**** Data to examine
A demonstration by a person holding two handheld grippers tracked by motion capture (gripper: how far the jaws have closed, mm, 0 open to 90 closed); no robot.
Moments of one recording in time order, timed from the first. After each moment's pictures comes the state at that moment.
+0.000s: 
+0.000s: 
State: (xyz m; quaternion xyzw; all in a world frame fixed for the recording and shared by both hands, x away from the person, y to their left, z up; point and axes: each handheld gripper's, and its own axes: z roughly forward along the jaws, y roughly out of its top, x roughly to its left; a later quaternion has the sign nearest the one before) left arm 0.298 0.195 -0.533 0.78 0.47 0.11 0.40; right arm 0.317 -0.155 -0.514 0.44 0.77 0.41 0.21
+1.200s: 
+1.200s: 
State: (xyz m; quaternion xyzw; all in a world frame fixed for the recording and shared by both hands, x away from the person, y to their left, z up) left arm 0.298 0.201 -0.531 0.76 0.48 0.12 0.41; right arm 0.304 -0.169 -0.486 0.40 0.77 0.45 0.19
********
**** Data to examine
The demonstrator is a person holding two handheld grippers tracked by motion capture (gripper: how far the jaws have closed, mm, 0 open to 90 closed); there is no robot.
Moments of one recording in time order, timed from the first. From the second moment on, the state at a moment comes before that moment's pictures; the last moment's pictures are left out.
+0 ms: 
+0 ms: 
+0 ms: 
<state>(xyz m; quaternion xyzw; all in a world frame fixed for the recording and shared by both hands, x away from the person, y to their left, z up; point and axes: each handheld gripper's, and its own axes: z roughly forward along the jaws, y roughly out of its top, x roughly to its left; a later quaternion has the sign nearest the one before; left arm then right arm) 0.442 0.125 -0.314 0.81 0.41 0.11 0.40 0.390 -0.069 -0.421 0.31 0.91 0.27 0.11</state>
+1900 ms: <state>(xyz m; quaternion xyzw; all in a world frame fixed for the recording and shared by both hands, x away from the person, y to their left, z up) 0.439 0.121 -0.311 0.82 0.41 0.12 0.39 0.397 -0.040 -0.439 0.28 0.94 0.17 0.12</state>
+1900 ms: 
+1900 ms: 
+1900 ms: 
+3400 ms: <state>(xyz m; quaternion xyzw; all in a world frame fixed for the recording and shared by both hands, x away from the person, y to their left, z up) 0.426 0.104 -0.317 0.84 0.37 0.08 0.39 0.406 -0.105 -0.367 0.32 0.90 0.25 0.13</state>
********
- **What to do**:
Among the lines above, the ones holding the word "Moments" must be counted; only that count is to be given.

- **Answer for this exercise**:
2